* **TASK GOAL**
Return the data verbatim, without pictures.

[Opening RECORDED DATA section]

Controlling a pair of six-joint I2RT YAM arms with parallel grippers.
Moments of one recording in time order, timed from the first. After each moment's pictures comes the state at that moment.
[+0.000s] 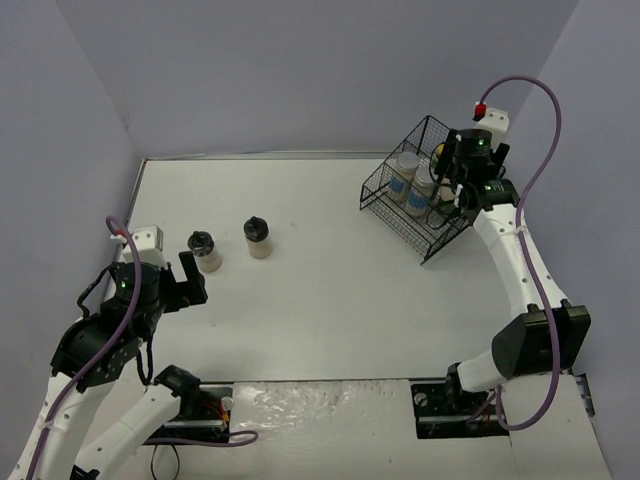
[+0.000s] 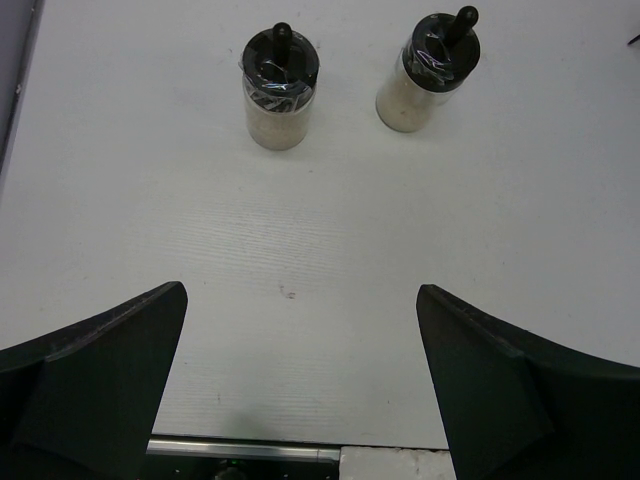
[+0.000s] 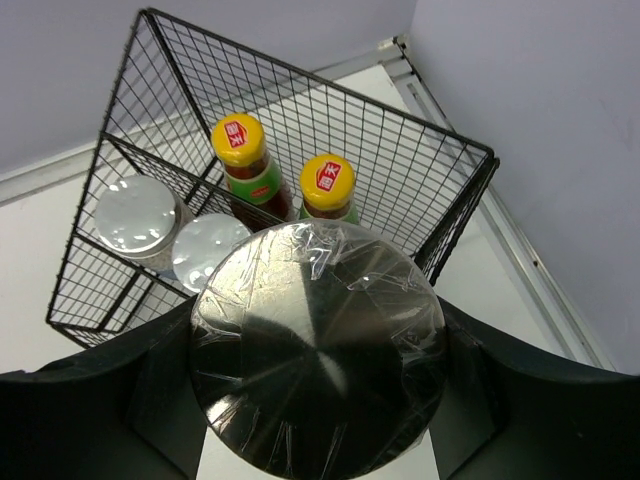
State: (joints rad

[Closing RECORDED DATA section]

* **RESULT OF THIS EXERCISE**
Controlling a pair of six-joint I2RT YAM arms with parallel grippers.
Moments of one recording in time order, timed from the first. After each moment's pictures comes the state at that moment.
[+0.000s] 
[+0.000s] 
[+0.000s] 
State: (joints rad

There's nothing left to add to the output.